Моим «творческим семинаром» командовали Алтайский и Доронин. Доронин обращался к Алтайскому очень почтительно, Алтайский же отвечал всего лишь любезно, держа руки на бронзовой рукояти своей эбеновой трости. Вся солидная троица оказалась тут же – я только потом понял, что для меня была большая честь попасть в их избранное общество: у них уже готовились первые книги. Я пристроился поближе к Феликсу, который тоже сидел в нашем кружке на готическом стуле с высокой стрельчатой спинкой, заложив одну белую длинную ногу за другую, – весь кабинет был темный, средневековый, и наши мэтры уселись как бы во главе кружка напротив стрельчатого витража с черным готическим столом за спиной: за столом они бы выглядели инквизиторами, только черных капюшонов недоставало.

Здесь же присутствовала молодая женщина, которую невозможно было назвать ласковым словом «девушка», – слишком уж невидящим взглядом она смотрела перед собой. Вот ее-то пышные огненные волосы действительно походили на капюшон. Я говорю «огненные» не ради красоты слога: они пылали на темном готическом фоне. Я неосторожно проник в ее огромные остановившиеся глаза цвета весеннего сизеющего льда и… и еле выбрался обратно из этой ледяной пустоты: там весной и не пахло.

И страшно ее зауважал – у меня-то, у валенка, внутри даже на морозе всегда что-то теплится.

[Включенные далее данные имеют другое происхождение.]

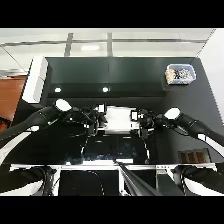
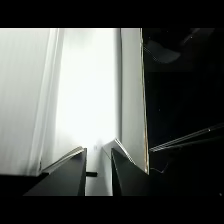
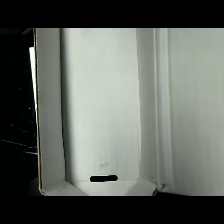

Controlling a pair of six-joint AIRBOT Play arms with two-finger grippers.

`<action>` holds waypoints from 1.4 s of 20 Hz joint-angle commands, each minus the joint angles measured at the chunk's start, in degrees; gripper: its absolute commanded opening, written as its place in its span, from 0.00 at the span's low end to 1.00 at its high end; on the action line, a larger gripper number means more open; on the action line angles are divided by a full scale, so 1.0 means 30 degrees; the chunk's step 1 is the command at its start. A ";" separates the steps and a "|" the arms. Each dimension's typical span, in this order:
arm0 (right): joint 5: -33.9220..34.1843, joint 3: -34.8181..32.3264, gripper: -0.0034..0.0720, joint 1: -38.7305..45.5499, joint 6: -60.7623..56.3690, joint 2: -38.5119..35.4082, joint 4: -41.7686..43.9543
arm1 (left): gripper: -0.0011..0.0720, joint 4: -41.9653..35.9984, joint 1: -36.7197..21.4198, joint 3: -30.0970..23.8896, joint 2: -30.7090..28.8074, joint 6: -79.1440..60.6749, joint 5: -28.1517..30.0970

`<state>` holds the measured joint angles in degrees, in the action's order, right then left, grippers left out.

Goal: Fold the box and place the chain.

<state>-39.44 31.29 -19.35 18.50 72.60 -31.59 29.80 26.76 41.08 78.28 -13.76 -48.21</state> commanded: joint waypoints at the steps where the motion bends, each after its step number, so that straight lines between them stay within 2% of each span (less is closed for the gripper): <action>1: 0.0000 -0.0007 0.50 -0.0015 -0.0007 0.0000 0.0007 | 0.28 -0.0670 0.0401 0.0015 0.0306 0.0146 0.0794; 4: 0.0000 -0.0007 0.50 -0.0015 -0.0007 0.0000 0.0007 | 0.28 -0.0663 0.0255 0.0015 0.0306 0.0240 0.0831; 5: 0.0000 -0.0007 0.50 -0.0015 -0.0007 0.0000 0.0007 | 0.22 -0.0627 0.0248 0.0015 0.0306 0.0240 0.0882; 9: 0.0000 -0.0007 0.50 -0.0015 -0.0007 0.0000 0.0007 | 0.22 -0.0612 0.0270 0.0015 0.0306 0.0233 0.0845; 10: 0.0000 -0.0007 0.50 -0.0015 -0.0007 0.0000 0.0007 | 0.32 -0.0612 0.0270 0.0015 0.0306 0.0233 0.0852; 11: -0.0007 -0.0007 0.50 -0.0015 -0.0007 0.0000 0.0007 | 0.56 -0.0597 0.0270 0.0015 0.0306 0.0219 0.0867; 12: 0.0000 -0.0007 0.50 -0.0015 -0.0007 0.0000 0.0007 | 0.68 -0.0590 0.0270 0.0015 0.0306 0.0219 0.0933; 13: 0.0000 -0.0007 0.50 -0.0015 -0.0007 0.0000 0.0007 | 0.69 -0.0561 0.0270 0.0015 0.0306 0.0204 0.0947; 14: 0.0000 -0.0007 0.50 -0.0015 -0.0007 0.0000 0.0007 | 0.59 -0.0401 0.0270 0.0015 0.0306 0.0219 0.0918; 15: 0.0000 -0.0007 0.50 -0.0015 -0.0007 0.0000 0.0007 | 0.35 -0.0299 0.0270 0.0015 0.0306 0.0219 0.0823; 16: -0.0007 -0.0007 0.50 -0.0015 -0.0007 0.0000 0.0007 | 0.40 -0.0306 0.0277 0.0015 0.0306 0.0226 0.0838; 17: 0.0000 -0.0007 0.50 -0.0015 -0.0007 0.0000 0.0007 | 0.59 -0.0306 0.0277 0.0015 0.0306 0.0233 0.0831; 18: 0.0000 -0.0007 0.50 -0.0015 -0.0007 0.0000 0.0007 | 0.63 -0.0299 0.0262 0.0015 0.0299 0.0248 0.0831; 19: -0.0007 -0.0007 0.50 -0.0015 -0.0007 0.0000 0.0007 | 0.54 -0.0284 0.0248 0.0015 0.0270 0.0474 0.0845; 20: 0.0000 -0.0007 0.50 -0.0015 -0.0007 0.0000 0.0007 | 0.16 0.0029 0.0240 0.0080 0.0168 0.1013 0.0823; 21: -0.0007 -0.0007 0.50 -0.0015 -0.0007 0.0000 0.0007 | 0.05 0.0787 0.0182 0.0240 -0.0044 0.1909 0.0488; 23: 0.0000 -0.0007 0.50 -0.0015 -0.0007 0.0000 0.0007 | 0.05 0.2251 -0.0255 0.0423 -0.0896 0.4801 -0.0270; 25: -0.0007 -0.0007 0.50 -0.0015 -0.0007 0.0000 0.0007 | 0.05 0.4648 -0.1107 0.0430 -0.2317 0.8837 -0.0189; 28: -0.0007 -0.0007 0.50 -0.0015 -0.0007 0.0000 0.0007 | 0.05 0.7679 -0.3657 0.0415 -0.4189 1.6364 -0.0073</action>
<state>-39.44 31.29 -19.35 18.48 72.58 -31.57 43.53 21.08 42.24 70.17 13.80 -48.62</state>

Как и у всех, мне казалось. Ан нет же.

Снежная Королева…

Рукописи наши стопками лежали на готическом столе, и мэтры сами выбирали, кому чего читать. (Я с трудом называю рукописями то, что отпечатано на машинке, – слишком уж трудно мне дались поиски машинистки, да и деньги на нее от сердца пришлось отрывать – не совсем понятно было, ради чего.) Заблудившись в ледяной пустыне, я пропустил начало рассказа, который, отдуваясь, принялся читать вслух Печальный Бомж, и слов почти не успел расслышать: я сразу оказался в каком-то аду – страшная жара, духота, вонь дымящегося шлака, в лицо бьет гудящее пламя, в которое нужно швырять слежавшийся уголь лопату за лопатой, а пол уже не просто дрожит, а прямо-таки прыгает, и в этом пекле меня обдает ледяным ужасом – не стравливает клапан, сейчас взлетим на воздух!

Я не вижу, где он там клапан, какой он из себя, но я колочу по нему тяжеленной, выворачивающей плечи кувалдой. Надо драпать, но я все колочу и колочу, и вдруг взрыв радости – и тут же мой вопль: высвободившаяся струя пара обваривает мне лицо. Боль страшная, но мне не до нее – глаза, глаза, я ничего не вижу!!!

Мне что-то кричат, что-то спрашивают, но я не понимаю. «Мне выжгло глаза!» – кричу я. «Подожди ты с глазами!» – кричат мне и что-то спрашивают снова и снова, но я по-прежнему ничего не понимаю. А только твержу: «Мне выжгло глаза, мне выжгло глаза…» Кто-то подводит меня к трапу: «Пойди продышись, сейчас докторшу пришлем, сам дойдешь?» «Дойду», – отвечаю я и немного успокаиваюсь, поняв, что передо мной стоит четкая задача – добраться до палубы и ждать докторшу. Трапы знакомые, карабкаюсь на ощупь, боль невыносимая, но мне не до нее. Солнечный жар на обваренном лице ощущается совсем не так, как жар из топки, – я пальцами растягиваю веки и с трудом различаю капризную даму в широкой шляпе.

Дальнейшее происходило уже не со мной – я слышал только слова.